JuliaCollections / IterTools.jl

Common functional iterator patterns
Other
153 stars 28 forks source link

Differences in `Base.Iterators.partition` and `IterTools.partition` #67

Open ssfrr opened 4 years ago

ssfrr commented 4 years ago

There are some differences between Base.Iterators.partition and IterTools.partition. I brought it up on Slack and @oxinabox asked me to file an issue.

  1. Base.Iterators.partition returns each chunk as an Array, whereas IterTools.partition returns a Tuple
  2. In the case that the last chunk is smaller than the requested partition size, Base.Iterators.partition returns a shorter chunk, whereas IterTools.partition drops the last values.
  3. IterTools.partition accepts a step argument that determines the hop size for each chunk.
ssfrr commented 4 years ago

update - I think on master Base.Iterators.partition now returns views into the original array, not Arrays.

This might (?) be the last inconsistency that would need to be addressed before something like #30 could be resolved. How do folks want to resolve the differences listed above? I'd propose using the Base.Iterators behavior for (1) and (2), but keeping the step argument.

One path forward would be to add the step argument as a PR to Base, then just reexport Base.Iterators.partition. This would also take advantage of the recent improvements that @mbauman made.

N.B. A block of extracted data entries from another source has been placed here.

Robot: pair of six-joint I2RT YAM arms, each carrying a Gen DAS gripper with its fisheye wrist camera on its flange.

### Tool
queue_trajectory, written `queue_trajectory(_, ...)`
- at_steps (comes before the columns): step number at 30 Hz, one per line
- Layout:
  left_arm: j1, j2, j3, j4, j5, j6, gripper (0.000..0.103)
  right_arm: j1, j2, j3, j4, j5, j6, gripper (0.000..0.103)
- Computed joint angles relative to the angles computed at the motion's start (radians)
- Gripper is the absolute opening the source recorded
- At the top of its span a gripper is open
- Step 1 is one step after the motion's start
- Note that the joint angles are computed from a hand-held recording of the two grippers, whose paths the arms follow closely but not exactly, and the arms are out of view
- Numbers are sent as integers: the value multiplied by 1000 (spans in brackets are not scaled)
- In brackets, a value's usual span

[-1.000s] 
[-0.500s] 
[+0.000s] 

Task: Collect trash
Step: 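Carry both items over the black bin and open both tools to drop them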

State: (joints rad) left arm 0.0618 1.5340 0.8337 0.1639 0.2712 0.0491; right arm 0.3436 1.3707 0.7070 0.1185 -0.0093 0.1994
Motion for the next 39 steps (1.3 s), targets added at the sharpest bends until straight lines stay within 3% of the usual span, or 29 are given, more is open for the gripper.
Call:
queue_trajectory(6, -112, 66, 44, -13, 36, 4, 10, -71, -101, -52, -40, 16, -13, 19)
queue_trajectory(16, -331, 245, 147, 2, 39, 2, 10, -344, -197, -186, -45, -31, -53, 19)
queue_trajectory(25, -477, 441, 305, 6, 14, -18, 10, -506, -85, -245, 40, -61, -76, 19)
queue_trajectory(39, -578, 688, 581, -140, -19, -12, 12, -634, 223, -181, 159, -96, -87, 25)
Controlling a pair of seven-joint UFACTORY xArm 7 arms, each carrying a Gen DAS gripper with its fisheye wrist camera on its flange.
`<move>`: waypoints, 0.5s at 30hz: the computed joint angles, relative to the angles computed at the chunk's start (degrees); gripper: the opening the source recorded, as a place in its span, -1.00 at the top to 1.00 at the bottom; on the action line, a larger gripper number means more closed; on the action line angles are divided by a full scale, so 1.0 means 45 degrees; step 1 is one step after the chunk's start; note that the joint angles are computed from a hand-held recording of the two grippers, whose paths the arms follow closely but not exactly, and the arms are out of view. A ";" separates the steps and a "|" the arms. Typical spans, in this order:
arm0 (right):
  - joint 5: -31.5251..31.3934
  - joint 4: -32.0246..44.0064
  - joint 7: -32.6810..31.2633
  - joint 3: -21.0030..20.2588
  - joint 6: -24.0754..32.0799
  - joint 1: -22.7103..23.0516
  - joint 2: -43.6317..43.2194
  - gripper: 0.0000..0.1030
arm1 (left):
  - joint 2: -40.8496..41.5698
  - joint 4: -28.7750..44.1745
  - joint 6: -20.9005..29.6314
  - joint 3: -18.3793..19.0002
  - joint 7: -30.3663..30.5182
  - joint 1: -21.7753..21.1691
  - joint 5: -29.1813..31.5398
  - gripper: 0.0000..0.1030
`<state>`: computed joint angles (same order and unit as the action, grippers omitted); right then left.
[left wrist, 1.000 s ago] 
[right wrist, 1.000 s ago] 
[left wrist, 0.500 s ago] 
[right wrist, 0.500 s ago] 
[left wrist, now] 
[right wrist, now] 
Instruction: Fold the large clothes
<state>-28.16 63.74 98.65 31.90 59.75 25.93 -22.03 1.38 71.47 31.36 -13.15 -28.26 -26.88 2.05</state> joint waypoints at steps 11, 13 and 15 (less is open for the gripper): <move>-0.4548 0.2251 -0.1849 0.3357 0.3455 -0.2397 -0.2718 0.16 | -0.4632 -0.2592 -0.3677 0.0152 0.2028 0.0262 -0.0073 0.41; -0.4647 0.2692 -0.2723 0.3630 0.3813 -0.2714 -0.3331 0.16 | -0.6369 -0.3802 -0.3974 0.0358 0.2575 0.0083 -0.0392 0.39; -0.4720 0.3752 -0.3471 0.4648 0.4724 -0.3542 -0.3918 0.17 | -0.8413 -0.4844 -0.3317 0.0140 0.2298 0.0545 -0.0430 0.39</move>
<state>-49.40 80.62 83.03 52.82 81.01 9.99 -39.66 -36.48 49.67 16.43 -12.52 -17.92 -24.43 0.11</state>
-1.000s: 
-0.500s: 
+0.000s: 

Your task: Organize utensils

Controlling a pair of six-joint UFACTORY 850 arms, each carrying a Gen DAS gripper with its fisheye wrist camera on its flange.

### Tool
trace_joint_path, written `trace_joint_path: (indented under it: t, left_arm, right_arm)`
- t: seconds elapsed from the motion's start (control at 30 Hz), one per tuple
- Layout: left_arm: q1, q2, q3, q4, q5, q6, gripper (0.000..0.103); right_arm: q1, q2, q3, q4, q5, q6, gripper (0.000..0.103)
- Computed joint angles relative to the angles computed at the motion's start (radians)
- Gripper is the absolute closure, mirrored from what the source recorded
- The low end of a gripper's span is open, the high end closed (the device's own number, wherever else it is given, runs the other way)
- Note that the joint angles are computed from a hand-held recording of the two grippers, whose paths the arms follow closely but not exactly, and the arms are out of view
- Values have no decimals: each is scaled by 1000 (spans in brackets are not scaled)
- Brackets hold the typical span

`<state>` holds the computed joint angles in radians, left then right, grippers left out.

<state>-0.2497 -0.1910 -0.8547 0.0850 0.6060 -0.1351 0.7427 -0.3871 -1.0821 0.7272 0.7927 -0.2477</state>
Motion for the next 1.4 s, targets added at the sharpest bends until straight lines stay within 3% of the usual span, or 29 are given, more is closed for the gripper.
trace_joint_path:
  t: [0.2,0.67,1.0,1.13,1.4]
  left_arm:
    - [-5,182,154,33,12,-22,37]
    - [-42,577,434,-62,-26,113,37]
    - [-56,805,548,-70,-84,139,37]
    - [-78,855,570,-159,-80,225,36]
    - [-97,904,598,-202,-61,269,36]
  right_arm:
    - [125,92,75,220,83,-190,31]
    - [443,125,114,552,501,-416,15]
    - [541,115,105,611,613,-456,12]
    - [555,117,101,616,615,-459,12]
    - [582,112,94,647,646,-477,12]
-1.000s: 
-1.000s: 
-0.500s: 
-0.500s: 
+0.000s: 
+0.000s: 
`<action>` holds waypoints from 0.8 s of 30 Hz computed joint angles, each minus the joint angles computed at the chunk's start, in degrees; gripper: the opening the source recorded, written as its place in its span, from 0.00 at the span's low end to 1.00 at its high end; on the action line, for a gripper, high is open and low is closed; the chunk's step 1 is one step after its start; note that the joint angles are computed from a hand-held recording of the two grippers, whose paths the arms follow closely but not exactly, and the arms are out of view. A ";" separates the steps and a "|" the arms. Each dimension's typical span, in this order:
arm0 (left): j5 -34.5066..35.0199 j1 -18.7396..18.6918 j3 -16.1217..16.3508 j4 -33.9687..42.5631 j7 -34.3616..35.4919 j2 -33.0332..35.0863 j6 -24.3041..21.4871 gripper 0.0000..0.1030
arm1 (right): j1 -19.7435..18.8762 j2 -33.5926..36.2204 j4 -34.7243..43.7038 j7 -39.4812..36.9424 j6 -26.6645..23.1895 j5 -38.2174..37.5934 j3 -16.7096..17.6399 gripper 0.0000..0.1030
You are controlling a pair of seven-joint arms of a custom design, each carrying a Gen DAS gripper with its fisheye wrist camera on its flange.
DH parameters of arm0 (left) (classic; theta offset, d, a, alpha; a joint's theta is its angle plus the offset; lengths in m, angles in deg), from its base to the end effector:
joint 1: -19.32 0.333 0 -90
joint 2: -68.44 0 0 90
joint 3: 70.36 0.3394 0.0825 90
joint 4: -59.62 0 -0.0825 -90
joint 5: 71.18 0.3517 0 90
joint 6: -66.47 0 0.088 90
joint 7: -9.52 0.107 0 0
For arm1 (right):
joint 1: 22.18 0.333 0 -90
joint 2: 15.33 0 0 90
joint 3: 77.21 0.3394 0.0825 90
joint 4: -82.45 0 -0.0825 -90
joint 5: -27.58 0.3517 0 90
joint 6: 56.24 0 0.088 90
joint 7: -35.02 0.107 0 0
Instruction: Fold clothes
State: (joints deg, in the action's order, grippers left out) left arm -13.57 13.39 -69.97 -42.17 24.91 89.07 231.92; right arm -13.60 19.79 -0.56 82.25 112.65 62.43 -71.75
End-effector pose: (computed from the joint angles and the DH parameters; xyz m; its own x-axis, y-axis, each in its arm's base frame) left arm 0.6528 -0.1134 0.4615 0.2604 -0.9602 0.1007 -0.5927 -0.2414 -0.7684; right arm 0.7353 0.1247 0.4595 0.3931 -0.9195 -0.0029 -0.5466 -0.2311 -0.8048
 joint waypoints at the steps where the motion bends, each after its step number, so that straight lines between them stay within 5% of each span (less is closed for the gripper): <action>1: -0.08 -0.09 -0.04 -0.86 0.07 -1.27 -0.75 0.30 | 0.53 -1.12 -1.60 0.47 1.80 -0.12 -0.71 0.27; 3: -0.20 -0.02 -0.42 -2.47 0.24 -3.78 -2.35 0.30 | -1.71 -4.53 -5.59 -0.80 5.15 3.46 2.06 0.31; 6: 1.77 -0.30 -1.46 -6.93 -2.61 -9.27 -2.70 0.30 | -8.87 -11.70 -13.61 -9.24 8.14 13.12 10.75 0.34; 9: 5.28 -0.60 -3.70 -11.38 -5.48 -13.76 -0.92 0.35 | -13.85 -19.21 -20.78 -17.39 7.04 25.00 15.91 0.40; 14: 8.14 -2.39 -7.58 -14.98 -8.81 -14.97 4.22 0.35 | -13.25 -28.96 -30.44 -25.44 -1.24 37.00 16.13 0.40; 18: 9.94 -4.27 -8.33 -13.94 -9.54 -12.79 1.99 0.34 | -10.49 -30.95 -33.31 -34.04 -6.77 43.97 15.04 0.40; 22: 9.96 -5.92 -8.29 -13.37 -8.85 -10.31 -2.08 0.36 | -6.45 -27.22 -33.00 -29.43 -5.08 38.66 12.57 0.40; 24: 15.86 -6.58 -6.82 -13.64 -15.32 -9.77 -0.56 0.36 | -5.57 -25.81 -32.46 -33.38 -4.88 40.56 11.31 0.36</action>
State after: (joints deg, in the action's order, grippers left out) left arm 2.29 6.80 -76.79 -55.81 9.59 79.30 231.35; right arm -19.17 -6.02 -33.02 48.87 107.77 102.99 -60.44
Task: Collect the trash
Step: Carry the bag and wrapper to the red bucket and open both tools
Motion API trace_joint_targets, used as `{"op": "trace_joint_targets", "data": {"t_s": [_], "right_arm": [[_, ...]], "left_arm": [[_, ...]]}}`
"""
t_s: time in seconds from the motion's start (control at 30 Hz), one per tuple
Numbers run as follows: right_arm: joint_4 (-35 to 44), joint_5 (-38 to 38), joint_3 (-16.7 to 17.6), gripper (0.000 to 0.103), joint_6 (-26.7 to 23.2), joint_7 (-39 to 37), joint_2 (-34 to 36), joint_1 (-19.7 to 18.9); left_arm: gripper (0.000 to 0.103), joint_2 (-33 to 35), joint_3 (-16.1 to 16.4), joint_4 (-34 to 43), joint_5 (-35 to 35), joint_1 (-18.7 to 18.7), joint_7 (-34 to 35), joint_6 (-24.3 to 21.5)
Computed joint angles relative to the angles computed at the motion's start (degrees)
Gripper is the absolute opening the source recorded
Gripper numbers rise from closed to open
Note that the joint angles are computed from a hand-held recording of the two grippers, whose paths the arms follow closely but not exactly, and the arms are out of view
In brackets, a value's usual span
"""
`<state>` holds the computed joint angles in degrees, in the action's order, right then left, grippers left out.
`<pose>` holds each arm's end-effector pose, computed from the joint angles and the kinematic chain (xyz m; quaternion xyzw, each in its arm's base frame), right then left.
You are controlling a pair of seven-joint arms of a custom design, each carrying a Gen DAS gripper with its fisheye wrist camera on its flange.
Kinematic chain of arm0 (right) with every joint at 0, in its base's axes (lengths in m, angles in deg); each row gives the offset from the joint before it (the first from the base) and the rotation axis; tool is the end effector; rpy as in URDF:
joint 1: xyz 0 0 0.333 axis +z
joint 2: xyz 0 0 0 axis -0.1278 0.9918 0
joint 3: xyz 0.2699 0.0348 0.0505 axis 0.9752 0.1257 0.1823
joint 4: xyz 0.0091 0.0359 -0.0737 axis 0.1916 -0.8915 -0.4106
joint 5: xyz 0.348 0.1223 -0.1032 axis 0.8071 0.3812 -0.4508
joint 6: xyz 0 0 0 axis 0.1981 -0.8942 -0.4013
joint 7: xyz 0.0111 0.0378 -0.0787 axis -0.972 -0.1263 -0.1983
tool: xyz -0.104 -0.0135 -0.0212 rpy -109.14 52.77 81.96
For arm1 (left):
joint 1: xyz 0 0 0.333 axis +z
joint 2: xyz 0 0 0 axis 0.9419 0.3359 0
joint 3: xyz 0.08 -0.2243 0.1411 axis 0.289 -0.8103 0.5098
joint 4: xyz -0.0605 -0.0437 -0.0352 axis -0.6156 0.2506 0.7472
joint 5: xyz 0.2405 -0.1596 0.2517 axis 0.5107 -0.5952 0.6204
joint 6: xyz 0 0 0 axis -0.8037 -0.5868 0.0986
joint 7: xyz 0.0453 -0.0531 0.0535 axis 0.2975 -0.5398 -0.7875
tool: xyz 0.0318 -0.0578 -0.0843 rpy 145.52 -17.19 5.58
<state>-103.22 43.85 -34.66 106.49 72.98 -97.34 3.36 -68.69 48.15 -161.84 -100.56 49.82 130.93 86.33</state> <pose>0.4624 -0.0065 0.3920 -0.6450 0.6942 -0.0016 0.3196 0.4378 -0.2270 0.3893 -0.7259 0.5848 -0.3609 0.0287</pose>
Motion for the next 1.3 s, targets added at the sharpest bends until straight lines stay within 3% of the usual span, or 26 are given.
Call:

omus commented 4 years ago

Change to make Base.Iterators.partition return views was done in: https://github.com/JuliaLang/julia/pull/33533

goretkin commented 4 years ago

I'm in favor of keeping the current behavior of IterTools.partition, perhaps under a different name, to avoid confusion with Base.

For example, implementing Base.diff, but for an iterable it instead of just AbstractVectors is very natural in terms of IterTools.partition(it, 2, 1), and the fact that it produces a stream of tuples, which have a length known at compile time is (I'm guessing) beneficial for efficient code generation.

ssfrr commented 4 years ago

Yeah, it's sort of a shame that the implementation needs to be different depending on whether it's designed for long or short partitions (which would use Arrays or Tuples, respectively). For instance, in my use case (streaming audio) I often want to chop the stream into chunks of 512 or 1024 elements, so Tuples aren't good for that. Maybe the partition type should be provided as an optional argument to partition?

goretkin commented 4 years ago

Oh, good. That's an important use too. Base.Iterators.partition returns views into the array, instead of copies, now. Does that fit the audio chunking need?

ssfrr commented 4 years ago

Yeah, array views are good for me

pepijndevos commented 1 year ago

Difference 2 is handled in Clojure by having partition-all and partition, where base partition maps to Clojure's partition-all behavior.

Difference 1 & 2 are grouped together in Transducers under Consecutive vs Partition. So you either get fixed length tuples or variable length arrays.

I think this roughly aligns with common usage patterns where you either want to have small fixed length groups, or process large chunks of an array.

In my ideal universe both consecutive (IterTools partition) and partition would be in base, both supporting a step argument.